-
Notifications
You must be signed in to change notification settings - Fork 155
Design Doc: Caching compressed content in PSOL
Joshua Marantz, 2013-01-15
Currently, all content is stored in our CacheInterface as uncompressed. The benefits of smartly compressing data in our cache are:
- Better use of available cache space, improving hit rate
- Reduced overhead transferring data from disk or network
- Increased likelihood of L1 hits because data is smaller.
- Reduced CPU time when serving output resources to clients that can accept gzip
Drawbacks include:
- Increased CPU time compressing/decompressing some cache entries that must interpreted in the clear, including input resources, pcache, and metadata.
- Increased code complexity
There are several categories of content we store in the cache
- Textual input resources (CSS, JS) and compressible images (GIF)
- Already-compressed input images (jpg, png)
- Textual output resources (CSS, JS). [We don’t store GIF in our output cache]
- Already-compressed output images (jpg, png, webp)

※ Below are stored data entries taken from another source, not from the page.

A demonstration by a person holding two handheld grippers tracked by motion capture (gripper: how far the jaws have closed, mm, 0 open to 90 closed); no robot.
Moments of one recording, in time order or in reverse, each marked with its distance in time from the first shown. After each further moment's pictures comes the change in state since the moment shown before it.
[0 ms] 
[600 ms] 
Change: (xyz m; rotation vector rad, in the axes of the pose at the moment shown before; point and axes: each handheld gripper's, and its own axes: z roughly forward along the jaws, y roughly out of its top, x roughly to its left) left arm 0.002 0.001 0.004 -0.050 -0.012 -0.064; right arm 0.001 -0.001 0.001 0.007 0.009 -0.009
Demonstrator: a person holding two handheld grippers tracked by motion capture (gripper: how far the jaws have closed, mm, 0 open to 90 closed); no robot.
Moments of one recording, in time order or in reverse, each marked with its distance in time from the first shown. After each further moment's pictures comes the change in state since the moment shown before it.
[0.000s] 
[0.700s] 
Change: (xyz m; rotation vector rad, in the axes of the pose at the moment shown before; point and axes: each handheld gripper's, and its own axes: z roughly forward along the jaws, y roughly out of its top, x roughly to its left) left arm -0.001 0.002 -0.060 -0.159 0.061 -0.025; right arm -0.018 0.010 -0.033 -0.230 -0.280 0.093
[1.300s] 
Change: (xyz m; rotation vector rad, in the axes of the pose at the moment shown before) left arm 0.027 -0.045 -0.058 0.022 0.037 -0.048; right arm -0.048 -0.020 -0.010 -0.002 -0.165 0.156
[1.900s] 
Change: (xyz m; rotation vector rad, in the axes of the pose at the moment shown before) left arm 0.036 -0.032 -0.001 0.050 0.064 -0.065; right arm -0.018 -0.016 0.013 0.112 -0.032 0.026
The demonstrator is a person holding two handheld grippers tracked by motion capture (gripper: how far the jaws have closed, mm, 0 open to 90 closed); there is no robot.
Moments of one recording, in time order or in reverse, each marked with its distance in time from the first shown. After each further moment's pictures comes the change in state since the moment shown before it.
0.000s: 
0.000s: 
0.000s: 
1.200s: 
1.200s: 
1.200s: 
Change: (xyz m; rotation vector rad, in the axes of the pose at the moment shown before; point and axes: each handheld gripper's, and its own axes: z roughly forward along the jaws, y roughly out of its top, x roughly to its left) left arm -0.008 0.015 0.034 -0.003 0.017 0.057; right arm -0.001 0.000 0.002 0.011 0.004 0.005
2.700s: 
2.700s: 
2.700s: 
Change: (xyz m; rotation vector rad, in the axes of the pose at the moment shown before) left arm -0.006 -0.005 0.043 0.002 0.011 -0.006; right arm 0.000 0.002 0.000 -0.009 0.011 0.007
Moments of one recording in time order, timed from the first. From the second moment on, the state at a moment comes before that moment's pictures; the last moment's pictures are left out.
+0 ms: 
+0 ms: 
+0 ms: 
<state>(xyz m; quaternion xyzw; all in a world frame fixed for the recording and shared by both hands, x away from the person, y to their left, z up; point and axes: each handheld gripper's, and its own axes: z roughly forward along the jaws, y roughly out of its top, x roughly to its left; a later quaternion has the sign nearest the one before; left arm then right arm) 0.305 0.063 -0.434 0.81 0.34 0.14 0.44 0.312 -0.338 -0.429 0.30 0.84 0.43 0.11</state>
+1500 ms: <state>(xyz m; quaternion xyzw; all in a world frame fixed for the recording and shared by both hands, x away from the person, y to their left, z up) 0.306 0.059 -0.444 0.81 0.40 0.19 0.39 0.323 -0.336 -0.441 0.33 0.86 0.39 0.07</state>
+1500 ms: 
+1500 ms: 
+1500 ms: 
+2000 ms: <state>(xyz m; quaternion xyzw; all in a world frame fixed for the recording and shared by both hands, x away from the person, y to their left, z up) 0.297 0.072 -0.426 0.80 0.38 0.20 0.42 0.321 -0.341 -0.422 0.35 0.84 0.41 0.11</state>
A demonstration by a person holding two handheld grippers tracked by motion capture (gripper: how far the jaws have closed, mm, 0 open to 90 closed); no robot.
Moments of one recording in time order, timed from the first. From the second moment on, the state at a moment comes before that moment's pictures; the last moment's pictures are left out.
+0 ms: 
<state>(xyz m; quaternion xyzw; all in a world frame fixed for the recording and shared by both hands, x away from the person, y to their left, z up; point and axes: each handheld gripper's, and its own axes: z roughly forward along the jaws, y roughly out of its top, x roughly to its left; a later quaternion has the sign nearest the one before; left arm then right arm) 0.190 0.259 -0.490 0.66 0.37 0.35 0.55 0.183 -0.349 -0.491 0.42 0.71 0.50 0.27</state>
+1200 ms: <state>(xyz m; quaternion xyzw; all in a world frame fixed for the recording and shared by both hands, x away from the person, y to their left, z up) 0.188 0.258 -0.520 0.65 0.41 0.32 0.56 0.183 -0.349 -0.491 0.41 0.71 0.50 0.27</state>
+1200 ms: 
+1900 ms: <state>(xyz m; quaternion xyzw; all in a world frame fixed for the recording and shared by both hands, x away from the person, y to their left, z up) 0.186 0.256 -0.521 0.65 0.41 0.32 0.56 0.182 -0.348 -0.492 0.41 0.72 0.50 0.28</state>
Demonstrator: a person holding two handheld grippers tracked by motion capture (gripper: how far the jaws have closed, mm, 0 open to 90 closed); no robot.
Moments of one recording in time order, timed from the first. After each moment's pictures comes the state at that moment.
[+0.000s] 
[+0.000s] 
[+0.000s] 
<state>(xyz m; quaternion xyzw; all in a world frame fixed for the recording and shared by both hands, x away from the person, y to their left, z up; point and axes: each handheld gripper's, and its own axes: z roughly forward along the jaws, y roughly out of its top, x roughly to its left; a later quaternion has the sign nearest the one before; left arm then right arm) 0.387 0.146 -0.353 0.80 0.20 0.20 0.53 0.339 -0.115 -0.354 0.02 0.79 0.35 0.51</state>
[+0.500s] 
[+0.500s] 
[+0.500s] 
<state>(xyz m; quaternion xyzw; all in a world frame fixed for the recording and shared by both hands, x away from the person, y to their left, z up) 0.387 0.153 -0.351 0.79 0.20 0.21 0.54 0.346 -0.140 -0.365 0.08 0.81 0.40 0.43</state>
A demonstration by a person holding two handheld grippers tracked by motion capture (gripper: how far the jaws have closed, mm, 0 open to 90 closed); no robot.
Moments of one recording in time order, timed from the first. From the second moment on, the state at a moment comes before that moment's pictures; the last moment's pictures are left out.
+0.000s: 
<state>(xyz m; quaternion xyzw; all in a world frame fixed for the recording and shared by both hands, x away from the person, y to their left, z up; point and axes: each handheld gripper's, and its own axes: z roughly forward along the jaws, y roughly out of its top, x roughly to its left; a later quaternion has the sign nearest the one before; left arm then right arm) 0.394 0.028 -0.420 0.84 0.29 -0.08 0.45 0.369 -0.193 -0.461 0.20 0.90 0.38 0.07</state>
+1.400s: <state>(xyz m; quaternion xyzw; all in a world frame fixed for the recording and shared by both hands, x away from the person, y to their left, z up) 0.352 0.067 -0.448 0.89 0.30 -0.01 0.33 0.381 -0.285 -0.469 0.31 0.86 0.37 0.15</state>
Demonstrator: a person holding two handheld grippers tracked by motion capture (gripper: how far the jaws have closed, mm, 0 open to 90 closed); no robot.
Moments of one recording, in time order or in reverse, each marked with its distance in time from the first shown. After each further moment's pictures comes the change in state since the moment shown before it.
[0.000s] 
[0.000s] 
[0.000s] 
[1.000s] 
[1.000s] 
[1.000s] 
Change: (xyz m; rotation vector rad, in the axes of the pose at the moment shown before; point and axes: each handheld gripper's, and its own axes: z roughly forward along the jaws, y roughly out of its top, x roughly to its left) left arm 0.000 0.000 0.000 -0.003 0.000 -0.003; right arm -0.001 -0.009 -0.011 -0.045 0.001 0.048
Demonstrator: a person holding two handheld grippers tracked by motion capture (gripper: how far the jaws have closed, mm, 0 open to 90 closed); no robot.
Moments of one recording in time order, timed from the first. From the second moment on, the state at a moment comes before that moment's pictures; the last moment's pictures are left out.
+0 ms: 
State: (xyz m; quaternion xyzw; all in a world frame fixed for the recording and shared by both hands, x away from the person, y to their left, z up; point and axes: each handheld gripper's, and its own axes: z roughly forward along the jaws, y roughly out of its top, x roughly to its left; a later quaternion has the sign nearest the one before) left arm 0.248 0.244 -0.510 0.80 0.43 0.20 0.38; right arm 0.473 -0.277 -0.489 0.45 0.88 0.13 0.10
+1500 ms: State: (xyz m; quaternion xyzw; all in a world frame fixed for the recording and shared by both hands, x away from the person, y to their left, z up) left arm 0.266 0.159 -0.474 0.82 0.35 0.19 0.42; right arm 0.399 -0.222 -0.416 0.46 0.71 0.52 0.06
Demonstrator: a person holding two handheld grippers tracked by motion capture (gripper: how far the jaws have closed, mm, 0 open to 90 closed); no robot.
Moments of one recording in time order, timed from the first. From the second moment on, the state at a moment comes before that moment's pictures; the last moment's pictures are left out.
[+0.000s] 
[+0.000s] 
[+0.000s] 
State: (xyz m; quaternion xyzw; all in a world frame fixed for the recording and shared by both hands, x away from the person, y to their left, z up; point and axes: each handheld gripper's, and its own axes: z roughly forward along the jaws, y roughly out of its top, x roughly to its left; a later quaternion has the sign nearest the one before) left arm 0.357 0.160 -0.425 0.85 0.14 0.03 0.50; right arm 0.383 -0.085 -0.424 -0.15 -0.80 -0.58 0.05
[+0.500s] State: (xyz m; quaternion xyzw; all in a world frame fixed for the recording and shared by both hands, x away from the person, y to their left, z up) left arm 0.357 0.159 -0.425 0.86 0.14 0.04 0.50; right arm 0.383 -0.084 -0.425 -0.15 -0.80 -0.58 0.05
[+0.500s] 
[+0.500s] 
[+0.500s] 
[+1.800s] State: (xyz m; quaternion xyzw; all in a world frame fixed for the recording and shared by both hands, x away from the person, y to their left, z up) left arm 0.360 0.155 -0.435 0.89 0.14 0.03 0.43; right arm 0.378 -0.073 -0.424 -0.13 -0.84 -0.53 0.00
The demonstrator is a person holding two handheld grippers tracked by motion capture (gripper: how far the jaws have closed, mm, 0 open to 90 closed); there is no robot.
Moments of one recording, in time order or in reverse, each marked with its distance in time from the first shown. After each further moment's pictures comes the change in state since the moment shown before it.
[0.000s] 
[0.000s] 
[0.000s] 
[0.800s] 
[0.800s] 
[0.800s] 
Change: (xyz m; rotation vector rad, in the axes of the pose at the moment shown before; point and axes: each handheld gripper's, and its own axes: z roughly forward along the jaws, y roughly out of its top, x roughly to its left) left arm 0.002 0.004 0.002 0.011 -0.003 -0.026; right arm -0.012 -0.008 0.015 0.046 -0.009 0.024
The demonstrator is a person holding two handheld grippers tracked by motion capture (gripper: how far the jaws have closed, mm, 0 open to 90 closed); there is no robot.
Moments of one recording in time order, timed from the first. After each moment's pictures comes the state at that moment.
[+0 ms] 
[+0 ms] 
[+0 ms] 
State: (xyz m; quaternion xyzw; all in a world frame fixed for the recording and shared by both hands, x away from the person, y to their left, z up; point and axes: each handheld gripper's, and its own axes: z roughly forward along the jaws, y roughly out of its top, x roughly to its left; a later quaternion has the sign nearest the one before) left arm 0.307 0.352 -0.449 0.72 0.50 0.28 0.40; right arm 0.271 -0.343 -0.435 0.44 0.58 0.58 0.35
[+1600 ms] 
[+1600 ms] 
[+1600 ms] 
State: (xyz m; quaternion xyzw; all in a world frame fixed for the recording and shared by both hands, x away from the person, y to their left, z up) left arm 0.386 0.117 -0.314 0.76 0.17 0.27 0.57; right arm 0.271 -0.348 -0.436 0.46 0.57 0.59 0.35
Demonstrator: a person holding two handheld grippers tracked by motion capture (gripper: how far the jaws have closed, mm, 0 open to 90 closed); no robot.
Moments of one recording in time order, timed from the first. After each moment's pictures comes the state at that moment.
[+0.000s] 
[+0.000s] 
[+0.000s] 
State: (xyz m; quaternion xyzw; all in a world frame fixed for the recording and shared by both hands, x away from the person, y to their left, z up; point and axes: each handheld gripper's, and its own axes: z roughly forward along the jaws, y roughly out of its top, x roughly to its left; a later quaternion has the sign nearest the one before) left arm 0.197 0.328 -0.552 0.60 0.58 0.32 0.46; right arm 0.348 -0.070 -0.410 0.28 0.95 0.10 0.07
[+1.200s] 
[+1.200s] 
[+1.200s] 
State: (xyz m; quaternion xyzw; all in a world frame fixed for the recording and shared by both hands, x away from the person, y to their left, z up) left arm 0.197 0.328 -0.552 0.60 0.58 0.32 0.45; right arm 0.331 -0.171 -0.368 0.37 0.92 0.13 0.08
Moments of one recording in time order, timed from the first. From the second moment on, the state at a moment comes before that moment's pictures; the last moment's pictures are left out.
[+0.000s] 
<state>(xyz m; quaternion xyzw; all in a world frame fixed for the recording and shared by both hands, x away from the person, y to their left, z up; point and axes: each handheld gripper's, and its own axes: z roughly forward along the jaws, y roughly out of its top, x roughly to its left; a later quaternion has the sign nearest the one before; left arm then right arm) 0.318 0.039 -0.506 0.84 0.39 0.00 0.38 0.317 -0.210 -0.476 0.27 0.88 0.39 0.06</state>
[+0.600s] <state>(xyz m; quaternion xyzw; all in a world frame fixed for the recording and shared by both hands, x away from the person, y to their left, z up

- Metadata protobufs (some of which have inlined image/css/js data)
- Property Cache data
- Client Cache data
- Device Cache data
This data is all stored uncompressed.
I would like to pursue an incremental strategy where we start just by compressing OutputResource objects with content-types other than png/jpeg/webp as they are generated, adding the proper Content-Encoding header in the HTTPValue. We would not need to decompress them as they are served. We’d experiment with making sure that Apache serves cleartext to clients that don’t have Accept-Encoding:gzip, inflating the content ourselves while serving if we observe that Apache does not do that automatically.
In MPS I think this would be an instant win, and we should be able to observe this in our load-tests as an improved L1 cache hit rate.
We’d want to make new cache-compression flag-controlled so we can take measurements and make judgements.
mod_pagespeed now integrates compressed caching of metadata, though the capability is not advertised to users yet. Compressed caching of HTTP is a different problem and has still not yet been implemented.